In 1999 the group considered transferring the German subsidiary, ERC Frankona Reinsurance Holding GmbH, from the US parent company to the Danish company. The value of the German company was determined to be DKK 7.8 billion. The purchase price was to be settled by the Danish Company issuing shares with a market value of DKK 4.2 billion and debt with a market value of DKK 3.6 billion.

On 27 May 1999, the parent company and the Danish company considered to structure the debt as a subordinated, zero-coupon note. Compensation for the loan would be structured as a built-in capital gain in order to defer recognition of the compensation for the period 1 July 1999 to 30 June 2000. The Danish company would be unable to use a deduction in income year 1999. A built-in capital gain should be recognized in 2000 where payment of the first instalment would be made. If the compensation were structured as interest payments, the compensation should be recognized on an accrual basis. On 17 June 1999, a bank provided the Danish Company with information about market terms for a zero-coupon loan.

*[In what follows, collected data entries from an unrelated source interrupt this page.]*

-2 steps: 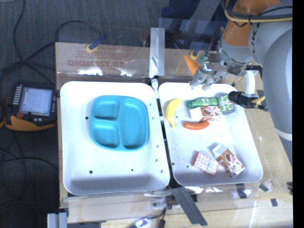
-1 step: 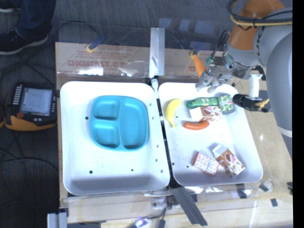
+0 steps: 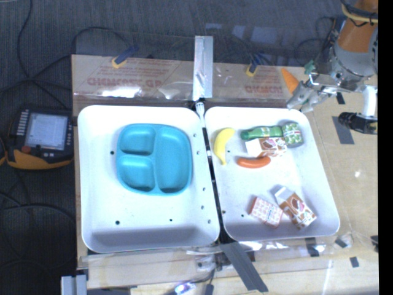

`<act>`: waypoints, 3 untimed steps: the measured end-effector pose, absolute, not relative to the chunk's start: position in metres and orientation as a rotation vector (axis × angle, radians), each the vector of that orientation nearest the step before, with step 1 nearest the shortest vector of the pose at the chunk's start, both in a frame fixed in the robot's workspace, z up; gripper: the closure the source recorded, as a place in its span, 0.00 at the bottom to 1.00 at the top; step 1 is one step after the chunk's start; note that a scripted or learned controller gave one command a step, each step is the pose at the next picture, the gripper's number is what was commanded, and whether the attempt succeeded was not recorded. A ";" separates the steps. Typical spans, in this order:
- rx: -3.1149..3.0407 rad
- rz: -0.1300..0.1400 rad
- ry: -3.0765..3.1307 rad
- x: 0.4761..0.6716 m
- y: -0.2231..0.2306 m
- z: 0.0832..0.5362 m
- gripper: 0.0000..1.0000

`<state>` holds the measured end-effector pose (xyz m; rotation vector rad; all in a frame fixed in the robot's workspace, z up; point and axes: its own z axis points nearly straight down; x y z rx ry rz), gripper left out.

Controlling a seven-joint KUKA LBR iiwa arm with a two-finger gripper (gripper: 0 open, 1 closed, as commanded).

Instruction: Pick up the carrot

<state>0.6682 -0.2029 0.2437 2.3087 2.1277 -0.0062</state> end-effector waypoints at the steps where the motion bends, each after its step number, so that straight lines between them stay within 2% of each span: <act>1: 2.308 -0.007 2.128 0.668 -0.202 0.244 0.00; 2: 2.366 0.006 2.057 0.659 -0.218 0.126 0.00; 3: 2.156 0.028 2.221 0.650 -0.208 0.110 0.00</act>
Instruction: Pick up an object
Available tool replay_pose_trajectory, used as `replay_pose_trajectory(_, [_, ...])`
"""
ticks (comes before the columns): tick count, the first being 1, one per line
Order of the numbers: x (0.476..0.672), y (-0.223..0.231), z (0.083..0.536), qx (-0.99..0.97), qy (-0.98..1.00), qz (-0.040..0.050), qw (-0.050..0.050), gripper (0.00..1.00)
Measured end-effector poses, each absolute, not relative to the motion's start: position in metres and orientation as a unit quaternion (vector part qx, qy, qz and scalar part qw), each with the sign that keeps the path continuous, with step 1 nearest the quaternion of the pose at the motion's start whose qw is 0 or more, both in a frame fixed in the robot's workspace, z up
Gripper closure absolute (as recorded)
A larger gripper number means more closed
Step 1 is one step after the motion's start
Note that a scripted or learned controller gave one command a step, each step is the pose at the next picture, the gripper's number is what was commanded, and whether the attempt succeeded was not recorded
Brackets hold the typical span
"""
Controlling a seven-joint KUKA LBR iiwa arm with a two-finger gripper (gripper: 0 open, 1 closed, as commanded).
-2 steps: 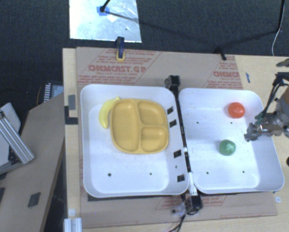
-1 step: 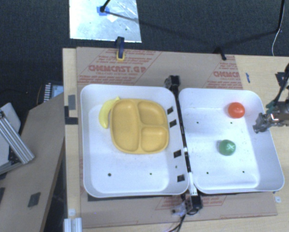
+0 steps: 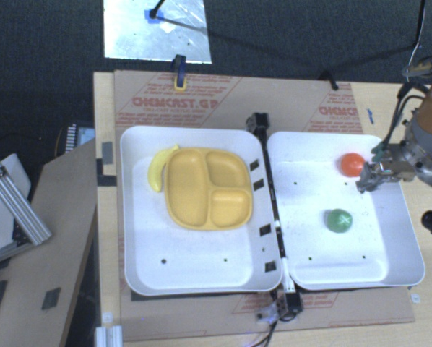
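Looking down from the one camera, I see the claw hanging over the right bin, reaching in from the right side. Whether it stands wide or narrow I cannot tell; the tip is small and dark from here, and nothing shows in it.

Two things lie in that bin. The orange ball sits just beside the claw, up and a touch to the left of its tip, near the bin's far right corner. The green ball lies lower down, toward the camera and a little left, clearly apart from the claw. Both are round, so neither has a long axis to line up with.

I'd judge the orange ball the likelier pick, being so much nearer: a short shift away from the camera and then down.

The left bin carries a yellow tray with a banana tucked against its left edge, well apart from the claw.
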State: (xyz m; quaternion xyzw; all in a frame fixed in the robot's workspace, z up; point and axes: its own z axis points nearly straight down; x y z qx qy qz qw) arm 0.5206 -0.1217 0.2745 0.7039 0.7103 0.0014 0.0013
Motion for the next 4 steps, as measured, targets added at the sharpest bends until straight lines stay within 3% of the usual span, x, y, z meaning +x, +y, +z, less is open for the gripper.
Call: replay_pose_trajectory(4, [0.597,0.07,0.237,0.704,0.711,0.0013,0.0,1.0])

On 21 June 1999 the acquisition ofthe German company was approved with effect from 1 July 1999. On 14 September 1999. On 15 October 1999, the parties signed the loan agreement. The principal of the loan was fixed at DKK 4.9 billion corresponding to a market value of DKK 3.6 billion. The effective interest on the loan was 6.1 % per annum. The Capital loss associated with the first instalment on 30 June 2000 was DKK 222 million, which was claimed by the Danish company as a deduction in its tax return for 2000.

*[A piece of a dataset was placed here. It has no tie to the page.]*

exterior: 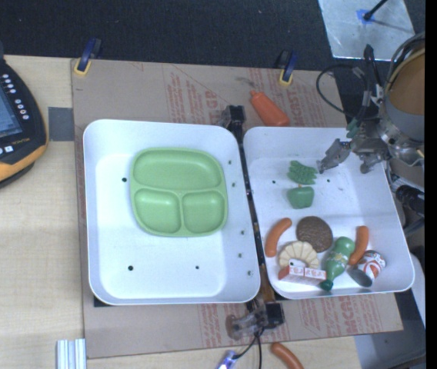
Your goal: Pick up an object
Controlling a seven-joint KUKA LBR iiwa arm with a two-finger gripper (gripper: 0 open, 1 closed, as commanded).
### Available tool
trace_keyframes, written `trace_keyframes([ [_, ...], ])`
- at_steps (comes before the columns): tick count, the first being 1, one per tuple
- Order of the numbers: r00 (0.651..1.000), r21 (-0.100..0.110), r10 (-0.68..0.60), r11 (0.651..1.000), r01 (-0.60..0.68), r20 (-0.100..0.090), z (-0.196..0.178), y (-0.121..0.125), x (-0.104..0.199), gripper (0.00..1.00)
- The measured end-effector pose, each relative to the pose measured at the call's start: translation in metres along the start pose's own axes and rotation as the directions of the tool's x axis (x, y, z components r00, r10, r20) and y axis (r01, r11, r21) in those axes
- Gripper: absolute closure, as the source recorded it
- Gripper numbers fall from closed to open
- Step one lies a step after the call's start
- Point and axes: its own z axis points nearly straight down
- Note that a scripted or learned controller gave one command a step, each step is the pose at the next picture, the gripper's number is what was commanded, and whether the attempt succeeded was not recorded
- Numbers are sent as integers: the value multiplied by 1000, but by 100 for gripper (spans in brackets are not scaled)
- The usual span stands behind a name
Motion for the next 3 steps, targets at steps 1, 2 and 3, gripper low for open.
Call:
trace_keyframes([
  [1, 1000, 4, -1, 1000, 1, 0, 97, 57, 48, 0],
  [2, 1000, 2, 0, 1000, 0, 1, 104, -69, -1, 0],
  [3, 1000, -1, 0, 1000, 0, 0, 108, -8, 0, 0],
])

The Supreme Court affirmed the opinion of the High Court that section 34(5) (Danish statutes of limitation for controlled transactions) covered all types of adjustments of controlled transactions. The income years 1999 and 2000 were thus not time barred.

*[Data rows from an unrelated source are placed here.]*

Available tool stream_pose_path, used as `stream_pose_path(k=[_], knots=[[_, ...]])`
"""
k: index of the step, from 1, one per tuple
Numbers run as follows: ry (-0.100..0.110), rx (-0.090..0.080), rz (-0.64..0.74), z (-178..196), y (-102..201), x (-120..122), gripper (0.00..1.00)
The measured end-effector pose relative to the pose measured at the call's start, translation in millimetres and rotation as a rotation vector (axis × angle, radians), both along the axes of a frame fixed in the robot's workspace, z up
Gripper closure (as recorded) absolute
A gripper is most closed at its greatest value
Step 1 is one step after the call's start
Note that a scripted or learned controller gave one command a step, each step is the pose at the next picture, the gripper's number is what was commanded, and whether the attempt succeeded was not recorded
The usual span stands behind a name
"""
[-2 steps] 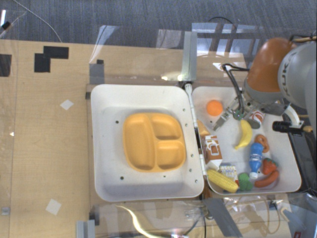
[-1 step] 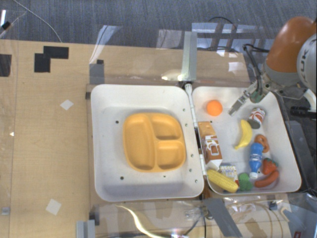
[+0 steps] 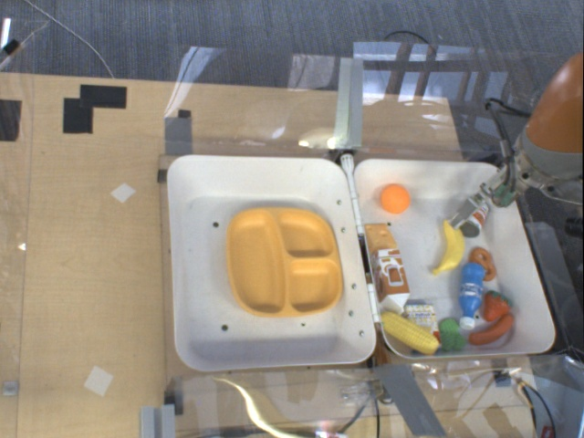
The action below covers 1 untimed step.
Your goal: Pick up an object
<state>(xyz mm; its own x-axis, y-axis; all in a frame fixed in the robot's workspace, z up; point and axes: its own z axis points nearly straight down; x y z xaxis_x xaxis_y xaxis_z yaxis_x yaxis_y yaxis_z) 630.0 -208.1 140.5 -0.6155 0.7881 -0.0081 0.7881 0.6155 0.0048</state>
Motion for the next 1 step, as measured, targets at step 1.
stream_pose_path(k=[1], knots=[[-0.007, -0.004, 0.280, 96.2, 3.8, 33.1, 0.00]])
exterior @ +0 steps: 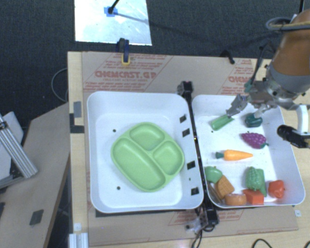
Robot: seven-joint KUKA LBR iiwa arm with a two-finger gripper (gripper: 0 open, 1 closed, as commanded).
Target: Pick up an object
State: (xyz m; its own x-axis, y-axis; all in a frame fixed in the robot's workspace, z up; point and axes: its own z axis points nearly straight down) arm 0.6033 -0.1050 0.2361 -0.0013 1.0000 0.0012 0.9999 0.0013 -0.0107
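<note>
Two white bins share your bench; the left bin (pixel 101 154) holds a green three-compartment plate (pixel 147 156). In the right bin (pixel 292 177), your gripper (pixel 246 103) hangs with jaws spread, gripping nothing. A green toy cucumber (pixel 220 121) lies at its seven o'clock, near the far rim, with bare floor around it. An orange carrot (pixel 235 155) lies at six.

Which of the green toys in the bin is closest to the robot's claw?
The dark green toy at the right bin's far end sits right under the gripper. The long light green one lies to its left, the others down at the near end.
</note>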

The Court further noted the following :

“The Supreme Court notes that the provision in Article 2(1) of the Act, according to which prices and conditions consistent with the ‘arm’s length principle’ are to be used in determining taxable income in respect of controlled transactions, covers, according to the preamble to the provision, all relations between the parties in interest, e.g. the provision of services, loan relationships, transfers of assets, intangible assets made available, etc. The provision allows tax authorities to make adjustments to transactions between connected parties where a transaction is not consistent with what would be obtainable between independent parties. The corrective power covers all economic elements and other conditions relevant for taxation, including for example the maturity, the accrual of interest and exchange losses and the legal qualification of the transaction.

A loan agreement on zero-coupon terms concluded between related parties with retroactive effect may thus be adjusted by the tax authorities on the basis of section 2(1) of the Tax Assessment Act. The Supreme Court further concurs that there is no basis to conclude that a final and binding agreement between Swiss Re Copenhagen Holding ApS and the parent company on the terms of the loan had been concluded before the signing of the loan agreement on 15 October 1999. On this basis the Supreme Court upholds the decision.”

The Supreme Court thus held that the loan agreement infringed on the arm’s length principle as laid down in section 2 of the Tax Assessment Act, and that the adjustment made by the tax authorities was warranted.